Михаил Шемякин: «Моя жизнь: до изгнания». Отрывок из автобиографии
4 мая исполняется 80 лет знаменитому художнику, скульптору, сценографу Михаилу Шемякину. В «Редакции Елены Шубиной» готовится его автобиографическая книга «Моя жизнь: до изгнания», которая выйдет осенью этого года. «Сноб» публикует главы, посвященные поступлению автора в художественную школу при Ленинградском институте живописи, скульптуры и архитектуры имени И. Е. Репина.
СЭ, ХЭ, ША! Скольким меня одарившая и столькому научившая Средняя художественная школа
Девятилетний красноармеец, прошедший в боях Гражданскую войну, сумел окончить экстерном Академию им. Фрунзе и Академию Генерального штаба — это мой отец. Почему я сейчас об этом вспомнил? Да потому, что доучиться в СХШ мне было не суждено: меня исключили за пагубное влияние на соучеников без права продолжить учебу в какой-либо другой художественной школе. Наверное, предчувствуя это, я яростно овладевал всеми знаниями, касающимися профессии художника, стремясь проникнуть во все тонкости выбранного нелегкого ремесла, и экстерном сумел пройти многие ступени художественных навыков, без которых немыслим творческий процесс.

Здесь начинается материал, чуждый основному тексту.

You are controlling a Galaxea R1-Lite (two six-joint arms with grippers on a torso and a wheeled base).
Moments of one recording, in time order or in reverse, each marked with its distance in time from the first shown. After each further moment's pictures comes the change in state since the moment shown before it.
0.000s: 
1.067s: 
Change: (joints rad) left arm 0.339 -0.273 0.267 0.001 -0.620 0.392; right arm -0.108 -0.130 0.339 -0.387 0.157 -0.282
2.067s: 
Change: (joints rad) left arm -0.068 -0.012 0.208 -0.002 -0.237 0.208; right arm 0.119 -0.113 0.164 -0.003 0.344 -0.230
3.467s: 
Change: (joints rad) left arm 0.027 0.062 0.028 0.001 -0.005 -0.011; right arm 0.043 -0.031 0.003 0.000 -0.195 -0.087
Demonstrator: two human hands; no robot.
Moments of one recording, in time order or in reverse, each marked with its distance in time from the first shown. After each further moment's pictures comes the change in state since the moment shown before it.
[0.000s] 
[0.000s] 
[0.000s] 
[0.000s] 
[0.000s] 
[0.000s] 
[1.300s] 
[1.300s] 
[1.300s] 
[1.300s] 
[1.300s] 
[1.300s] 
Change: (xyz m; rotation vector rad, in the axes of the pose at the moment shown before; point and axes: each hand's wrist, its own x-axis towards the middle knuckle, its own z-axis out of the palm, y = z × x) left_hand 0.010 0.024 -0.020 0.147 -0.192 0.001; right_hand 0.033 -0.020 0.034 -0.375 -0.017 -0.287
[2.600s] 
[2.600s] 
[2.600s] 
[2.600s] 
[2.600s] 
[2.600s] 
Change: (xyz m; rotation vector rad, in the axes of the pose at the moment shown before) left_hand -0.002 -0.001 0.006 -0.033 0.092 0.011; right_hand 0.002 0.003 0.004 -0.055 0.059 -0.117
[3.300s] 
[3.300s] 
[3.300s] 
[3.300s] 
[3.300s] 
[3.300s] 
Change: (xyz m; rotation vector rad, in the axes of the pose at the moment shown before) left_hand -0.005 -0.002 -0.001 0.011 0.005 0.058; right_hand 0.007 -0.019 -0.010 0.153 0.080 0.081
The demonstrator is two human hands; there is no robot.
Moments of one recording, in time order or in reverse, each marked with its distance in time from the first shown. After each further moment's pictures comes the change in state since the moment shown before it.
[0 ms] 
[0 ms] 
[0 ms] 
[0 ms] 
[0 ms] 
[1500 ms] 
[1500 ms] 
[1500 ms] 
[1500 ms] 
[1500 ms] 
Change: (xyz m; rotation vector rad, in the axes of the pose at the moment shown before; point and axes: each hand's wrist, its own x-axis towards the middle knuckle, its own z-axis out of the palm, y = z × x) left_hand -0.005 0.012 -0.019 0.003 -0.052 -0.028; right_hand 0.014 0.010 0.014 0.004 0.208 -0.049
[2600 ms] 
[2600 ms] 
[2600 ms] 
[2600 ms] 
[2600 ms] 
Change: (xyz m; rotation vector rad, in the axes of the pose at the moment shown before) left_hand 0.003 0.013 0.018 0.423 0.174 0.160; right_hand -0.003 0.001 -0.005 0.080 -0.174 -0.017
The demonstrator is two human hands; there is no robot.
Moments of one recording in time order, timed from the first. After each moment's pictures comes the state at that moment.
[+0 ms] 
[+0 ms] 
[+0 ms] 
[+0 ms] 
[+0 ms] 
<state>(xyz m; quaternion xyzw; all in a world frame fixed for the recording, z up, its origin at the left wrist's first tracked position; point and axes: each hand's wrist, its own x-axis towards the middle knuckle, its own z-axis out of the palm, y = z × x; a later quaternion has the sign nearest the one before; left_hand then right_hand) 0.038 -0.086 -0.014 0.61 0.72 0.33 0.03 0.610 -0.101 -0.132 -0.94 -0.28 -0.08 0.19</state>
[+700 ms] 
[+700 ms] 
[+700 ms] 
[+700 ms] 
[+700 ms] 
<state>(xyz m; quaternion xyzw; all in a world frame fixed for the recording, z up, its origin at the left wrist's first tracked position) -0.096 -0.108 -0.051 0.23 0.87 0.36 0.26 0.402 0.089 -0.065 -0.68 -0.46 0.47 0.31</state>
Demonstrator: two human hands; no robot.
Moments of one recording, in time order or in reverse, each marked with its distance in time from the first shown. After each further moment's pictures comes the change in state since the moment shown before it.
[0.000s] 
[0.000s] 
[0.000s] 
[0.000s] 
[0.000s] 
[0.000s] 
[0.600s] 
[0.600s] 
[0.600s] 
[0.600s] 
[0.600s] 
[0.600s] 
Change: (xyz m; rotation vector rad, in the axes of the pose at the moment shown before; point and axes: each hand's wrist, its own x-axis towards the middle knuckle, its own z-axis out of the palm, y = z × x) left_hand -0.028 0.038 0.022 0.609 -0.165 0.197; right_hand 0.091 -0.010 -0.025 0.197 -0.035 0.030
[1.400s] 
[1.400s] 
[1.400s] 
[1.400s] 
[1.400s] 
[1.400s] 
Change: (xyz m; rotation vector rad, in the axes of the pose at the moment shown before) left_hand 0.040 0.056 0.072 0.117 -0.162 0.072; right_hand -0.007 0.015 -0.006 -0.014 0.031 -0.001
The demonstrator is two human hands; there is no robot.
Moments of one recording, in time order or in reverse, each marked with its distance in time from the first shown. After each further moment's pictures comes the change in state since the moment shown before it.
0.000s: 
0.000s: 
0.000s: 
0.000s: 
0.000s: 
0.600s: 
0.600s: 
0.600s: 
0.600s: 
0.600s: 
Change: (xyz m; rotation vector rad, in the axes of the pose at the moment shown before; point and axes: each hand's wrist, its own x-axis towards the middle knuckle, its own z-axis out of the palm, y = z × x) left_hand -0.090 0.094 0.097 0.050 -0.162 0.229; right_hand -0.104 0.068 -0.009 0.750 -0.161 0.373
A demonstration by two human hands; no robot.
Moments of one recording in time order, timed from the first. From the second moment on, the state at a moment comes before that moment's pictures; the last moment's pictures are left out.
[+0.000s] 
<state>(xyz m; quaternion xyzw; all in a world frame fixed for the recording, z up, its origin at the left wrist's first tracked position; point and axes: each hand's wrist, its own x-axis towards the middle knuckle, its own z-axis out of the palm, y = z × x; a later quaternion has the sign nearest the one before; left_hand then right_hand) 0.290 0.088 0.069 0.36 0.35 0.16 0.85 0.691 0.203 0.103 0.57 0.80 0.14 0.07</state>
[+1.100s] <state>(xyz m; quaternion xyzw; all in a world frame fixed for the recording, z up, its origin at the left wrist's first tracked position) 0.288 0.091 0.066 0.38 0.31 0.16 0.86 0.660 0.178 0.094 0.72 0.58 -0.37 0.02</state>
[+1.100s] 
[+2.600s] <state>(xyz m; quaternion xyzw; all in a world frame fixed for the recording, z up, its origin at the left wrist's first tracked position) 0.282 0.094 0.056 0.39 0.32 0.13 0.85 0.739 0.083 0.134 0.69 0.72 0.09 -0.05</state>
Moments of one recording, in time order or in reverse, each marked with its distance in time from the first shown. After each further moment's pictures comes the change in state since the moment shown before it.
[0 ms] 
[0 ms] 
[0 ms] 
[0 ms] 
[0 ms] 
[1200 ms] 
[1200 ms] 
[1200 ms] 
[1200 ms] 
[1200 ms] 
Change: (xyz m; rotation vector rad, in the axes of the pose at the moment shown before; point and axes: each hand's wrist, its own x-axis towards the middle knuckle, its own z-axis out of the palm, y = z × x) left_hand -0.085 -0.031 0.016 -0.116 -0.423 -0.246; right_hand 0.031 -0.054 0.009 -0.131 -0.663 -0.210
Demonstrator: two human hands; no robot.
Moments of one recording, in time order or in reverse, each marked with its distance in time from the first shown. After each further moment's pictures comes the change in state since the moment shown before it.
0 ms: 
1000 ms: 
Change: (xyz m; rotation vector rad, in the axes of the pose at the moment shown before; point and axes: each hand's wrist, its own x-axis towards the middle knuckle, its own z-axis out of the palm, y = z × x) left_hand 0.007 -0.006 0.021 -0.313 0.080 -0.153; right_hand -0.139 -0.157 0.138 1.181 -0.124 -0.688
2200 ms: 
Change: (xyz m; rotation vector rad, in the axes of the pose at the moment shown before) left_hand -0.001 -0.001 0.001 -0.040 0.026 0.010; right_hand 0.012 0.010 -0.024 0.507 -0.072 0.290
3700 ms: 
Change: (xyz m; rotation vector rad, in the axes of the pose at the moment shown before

Были ли для меня стены здания, объявленного в восемнадцатом веке местом учения изящным искусствам, мистическим пространством? Безусловно! Именно из этих стен вышли мои любимые мастера живописи, ваяния и архитектуры ушедших времен: боготворимый мною Рокотов, удивительный новатор Александр Иванов, великий Карл Брюллов, мистический философ Николай Ге, беспощадный Василий Верещагин, запечатлевший лики войны, необъяснимые Куинджи и Айвазовский, трагический Врубель… Да и сколько еще вышло из этих стен великих и любимых мною служителей Аполлона! А столетием позже — и мои старшие друзья, вдохновители, борцы с рутиной соц-арта: Александр Арефьев, Владимир Шагин, Олег Целков, Борис Заборов, Эдуард Кочергин. В этих стенах меня научили правильно держать кисть, в точных пропорциях смешивать краски для получения нужного колера, умело пользоваться карандашом, чтобы на листе бумаги провести безупречную линию и овладеть искусством штриховки. Замечательный скульптор и педагог Валентина Николаевна Китайгородская учила меня лепке лица и человеческого тела. Но главное — нас учили профессионализму. Вне школы это бесчисленные карандашные и акварельные зарисовки с натуры: люди, животные, предметы, деревья, пейзажи. На ежедневных занятиях в мастерских живописью, рисунком, скульптурой это портреты и обнаженные фигуры натурщиков, постановочные натюрморты и сложные композиции на заданные темы.
Учение было строгим, никаких вольностей. Ты должен был не только добиваться абсолютной точности в работе с натуры и грамотно овладевать законами многофигурных композиций, но и уметь правильно сколотить подрамник для картины, натянуть холст, соблюдая правильное направление волокон, проклеить его, отшлифовать и, наконец, нанести тобою же сваренный грунт.
Сегодня многое из того, чему нас обучали, осталось в прошлом. Холсты продаются любого качества, уже загрунтованные и даже натянутые на любой нужный размер. Художественное преподавание уже не имеет той жесткости и требовательности, которыми славилось мое время. Но пройдут годы, и я, получив в 1993 году Государственную премию Российской Федерации за цикл графических иллюстраций к поэзии Владимира Высоцкого и оставив себе только медаль лауреата, все денежное вознаграждение отдам педагогам СХШ в знак благодарности за годы обучения.
Становление руки
Еще в СХШ я поставил перед собой цель стать настоящим мастером. То есть овладеть рисунком, цветом и композицией. И это требовало в первую очередь серьезной работы. Никаких поблажек! Жесткий режим и беспощадная требовательность к себе!
Основа всего — рисунок. Для меня он не только скелет человека или животного, а скелетон каждого художественного творения, поскольку основа композиции картины — рисунок; движение фигур и пропорции — рисунок, и даже распределение цвета имеет прямое отношение к рисунку. И чтобы овладеть точной, четкой, безошибочной линией, я выбрасываю стирательную резинку и карандаш и начинаю копировать гравюры старых мастеров пером и тушью, которые исключают исправление ошибочных линий.